Choi explains how a Resource Circulation Act must ensure people are becoming more aware of keeping the city clean, and tackling some of the environmental issues relating to processing household waste. There are several challenges to overcome. Choi: “We need many more incineration plants which turn waste into useful energy. But the issue is many densely populated areas don’t like to see this type of plants in their area, which is what we call a ‘not in my back yard’ principle.”

Meanwhile local municipalities in Seoul are working hard to convince citizens of the use of decreasing the total volume of waste in their houses and in the streets of Seoul. Professor Seo: “In the beginning there was not enough knowledge and consciousness among people what recyclable waste was, and how you had to recycle and clean it.

To increase urgency and involve people the city government started training programmes for citizens to teach them. How we can sort waste inside our houses, how we recognise waste that can be recycled, these simple questions.” At the same time the city government, together with the national government, demanded manufacturers provide information about the possibility to recycle their packaging on labels.

Collection of waste

Currently private companies are responsible for dealing with the collection and processing of waste in Seoul city, whereas the city government is responsible for keeping the streets and public places clean. Recyclables are being collected between once and twice a week.

Collecting waste largely depends on one’s living situation. For instance large apartment complexes tend to have one central location where rubbish can be separated. Depending on the local volume of waste a company comes to collect either twice a week, or every day. Companies are flexible in their approach.

Jae Young Kim, professor in waste management at Seoul National University, foresees problems for small-scale houses and condominiums, in not so populated areas, when it comes to the way waste is collected.

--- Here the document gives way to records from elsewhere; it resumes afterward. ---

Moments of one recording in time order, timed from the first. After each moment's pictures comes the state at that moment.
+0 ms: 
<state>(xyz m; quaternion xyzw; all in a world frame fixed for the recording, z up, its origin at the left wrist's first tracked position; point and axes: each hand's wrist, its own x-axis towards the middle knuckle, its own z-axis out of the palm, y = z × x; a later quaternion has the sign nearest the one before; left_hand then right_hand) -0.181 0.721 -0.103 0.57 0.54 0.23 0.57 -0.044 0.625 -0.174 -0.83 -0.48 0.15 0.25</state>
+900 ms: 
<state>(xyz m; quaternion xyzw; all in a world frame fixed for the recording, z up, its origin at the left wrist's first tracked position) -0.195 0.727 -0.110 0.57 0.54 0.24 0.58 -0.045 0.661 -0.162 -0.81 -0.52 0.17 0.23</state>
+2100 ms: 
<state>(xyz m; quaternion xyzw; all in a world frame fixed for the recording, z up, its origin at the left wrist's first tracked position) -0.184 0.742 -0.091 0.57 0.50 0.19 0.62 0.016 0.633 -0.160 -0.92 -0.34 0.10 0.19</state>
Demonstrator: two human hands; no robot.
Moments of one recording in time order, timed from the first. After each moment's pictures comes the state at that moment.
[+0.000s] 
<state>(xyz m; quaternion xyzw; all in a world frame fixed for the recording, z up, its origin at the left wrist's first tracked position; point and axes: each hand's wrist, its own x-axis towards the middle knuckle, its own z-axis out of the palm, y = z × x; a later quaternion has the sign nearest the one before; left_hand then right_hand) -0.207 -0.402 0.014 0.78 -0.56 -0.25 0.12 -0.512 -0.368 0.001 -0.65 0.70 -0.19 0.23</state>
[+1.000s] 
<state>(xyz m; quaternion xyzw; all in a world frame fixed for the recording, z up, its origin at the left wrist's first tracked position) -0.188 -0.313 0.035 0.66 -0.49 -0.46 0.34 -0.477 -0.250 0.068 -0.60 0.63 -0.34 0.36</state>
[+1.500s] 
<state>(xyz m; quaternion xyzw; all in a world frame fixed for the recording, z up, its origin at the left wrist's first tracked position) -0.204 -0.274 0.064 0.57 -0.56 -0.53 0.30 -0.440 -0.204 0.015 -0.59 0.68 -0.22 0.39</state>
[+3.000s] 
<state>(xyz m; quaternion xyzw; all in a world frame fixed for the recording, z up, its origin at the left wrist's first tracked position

Contrary to how rubbish is collected on large apartment complexes, there are no containers and rubbish bags available where different waste streams can be separated.

“In practice rubbish is now often placed in one bag and the private companies responsible for collecting and processing it need to separate it. This not only takes a lot of their time, the value of the potentially recyclable rubbish is wasted.”

In response to this issue the government has introduced the Recycling Station Project. Citizens of Seoul go to these large-scale recycling stations where they can separate their waste with the help of so-called rubbish managers. A study found that in 2010 57.2 per cent of the waste that people planned to throw away could be reused. Currently 112 recycling stations are operational.

The city government says that it has helped to reduce the total volume of waste in those areas by 20 per cent. More importantly it has led to a decrease of polluting rubbish collection points spread across the city, thereby keeping the city cleaner.